» TASK ITEM:
Down to the last character, repeat the data that follows.

Content starts

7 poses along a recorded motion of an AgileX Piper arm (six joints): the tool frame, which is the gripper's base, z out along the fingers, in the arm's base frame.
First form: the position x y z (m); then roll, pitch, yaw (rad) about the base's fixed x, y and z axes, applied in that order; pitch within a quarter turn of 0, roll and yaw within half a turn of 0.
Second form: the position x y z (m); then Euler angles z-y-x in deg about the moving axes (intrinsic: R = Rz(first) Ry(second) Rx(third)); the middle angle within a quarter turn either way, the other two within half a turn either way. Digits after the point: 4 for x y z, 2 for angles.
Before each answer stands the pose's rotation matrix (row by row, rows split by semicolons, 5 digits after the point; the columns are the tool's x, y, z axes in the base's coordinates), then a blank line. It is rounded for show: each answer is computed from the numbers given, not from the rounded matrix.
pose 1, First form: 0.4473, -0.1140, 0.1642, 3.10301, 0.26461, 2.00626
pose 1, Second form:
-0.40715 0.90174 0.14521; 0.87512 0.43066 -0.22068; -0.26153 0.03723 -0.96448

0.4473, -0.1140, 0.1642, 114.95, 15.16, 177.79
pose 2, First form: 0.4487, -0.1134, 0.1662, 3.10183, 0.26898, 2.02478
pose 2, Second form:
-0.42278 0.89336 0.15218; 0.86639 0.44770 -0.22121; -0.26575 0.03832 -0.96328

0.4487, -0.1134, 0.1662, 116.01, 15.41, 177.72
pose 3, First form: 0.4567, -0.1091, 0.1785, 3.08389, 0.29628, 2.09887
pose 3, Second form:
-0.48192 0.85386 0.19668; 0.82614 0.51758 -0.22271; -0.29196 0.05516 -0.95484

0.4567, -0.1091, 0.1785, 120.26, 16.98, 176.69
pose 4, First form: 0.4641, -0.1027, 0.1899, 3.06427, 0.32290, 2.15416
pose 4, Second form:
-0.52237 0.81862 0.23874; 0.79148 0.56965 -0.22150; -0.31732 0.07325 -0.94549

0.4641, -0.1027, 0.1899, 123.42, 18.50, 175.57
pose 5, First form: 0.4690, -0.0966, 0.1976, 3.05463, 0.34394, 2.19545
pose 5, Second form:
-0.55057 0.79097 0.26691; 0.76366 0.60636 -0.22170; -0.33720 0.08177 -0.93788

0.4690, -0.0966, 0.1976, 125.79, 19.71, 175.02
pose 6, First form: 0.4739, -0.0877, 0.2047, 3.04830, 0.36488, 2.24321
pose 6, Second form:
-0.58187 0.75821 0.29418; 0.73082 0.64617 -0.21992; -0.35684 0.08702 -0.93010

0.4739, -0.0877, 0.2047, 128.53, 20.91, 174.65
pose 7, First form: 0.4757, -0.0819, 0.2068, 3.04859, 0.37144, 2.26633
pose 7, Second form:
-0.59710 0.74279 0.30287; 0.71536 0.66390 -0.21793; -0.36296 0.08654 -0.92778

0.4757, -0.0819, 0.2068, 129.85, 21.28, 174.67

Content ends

» ANSWER SECTION:
7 poses along a recorded motion of an AgileX Piper arm (six joints): the tool frame, which is the gripper's base, z out along the fingers, in the arm's base frame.
First form: the position x y z (m); then roll, pitch, yaw (rad) about the base's fixed x, y and z axes, applied in that order; pitch within a quarter turn of 0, roll and yaw within half a turn of 0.
Second form: the position x y z (m); then Euler angles z-y-x in deg about the moving axes (intrinsic: R = Rz(first) Ry(second) Rx(third)); the middle angle within a quarter turn either way, the other two within half a turn either way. Digits after the point: 4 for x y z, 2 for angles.
Before each answer stands the pose's rotation matrix (row by row, rows split by semicolons, 5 digits after the point; the columns are the tool's x, y, z axes in the base's coordinates), then a blank line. It is rounded for show: each answer is computed from the numbers given, not from the rounded matrix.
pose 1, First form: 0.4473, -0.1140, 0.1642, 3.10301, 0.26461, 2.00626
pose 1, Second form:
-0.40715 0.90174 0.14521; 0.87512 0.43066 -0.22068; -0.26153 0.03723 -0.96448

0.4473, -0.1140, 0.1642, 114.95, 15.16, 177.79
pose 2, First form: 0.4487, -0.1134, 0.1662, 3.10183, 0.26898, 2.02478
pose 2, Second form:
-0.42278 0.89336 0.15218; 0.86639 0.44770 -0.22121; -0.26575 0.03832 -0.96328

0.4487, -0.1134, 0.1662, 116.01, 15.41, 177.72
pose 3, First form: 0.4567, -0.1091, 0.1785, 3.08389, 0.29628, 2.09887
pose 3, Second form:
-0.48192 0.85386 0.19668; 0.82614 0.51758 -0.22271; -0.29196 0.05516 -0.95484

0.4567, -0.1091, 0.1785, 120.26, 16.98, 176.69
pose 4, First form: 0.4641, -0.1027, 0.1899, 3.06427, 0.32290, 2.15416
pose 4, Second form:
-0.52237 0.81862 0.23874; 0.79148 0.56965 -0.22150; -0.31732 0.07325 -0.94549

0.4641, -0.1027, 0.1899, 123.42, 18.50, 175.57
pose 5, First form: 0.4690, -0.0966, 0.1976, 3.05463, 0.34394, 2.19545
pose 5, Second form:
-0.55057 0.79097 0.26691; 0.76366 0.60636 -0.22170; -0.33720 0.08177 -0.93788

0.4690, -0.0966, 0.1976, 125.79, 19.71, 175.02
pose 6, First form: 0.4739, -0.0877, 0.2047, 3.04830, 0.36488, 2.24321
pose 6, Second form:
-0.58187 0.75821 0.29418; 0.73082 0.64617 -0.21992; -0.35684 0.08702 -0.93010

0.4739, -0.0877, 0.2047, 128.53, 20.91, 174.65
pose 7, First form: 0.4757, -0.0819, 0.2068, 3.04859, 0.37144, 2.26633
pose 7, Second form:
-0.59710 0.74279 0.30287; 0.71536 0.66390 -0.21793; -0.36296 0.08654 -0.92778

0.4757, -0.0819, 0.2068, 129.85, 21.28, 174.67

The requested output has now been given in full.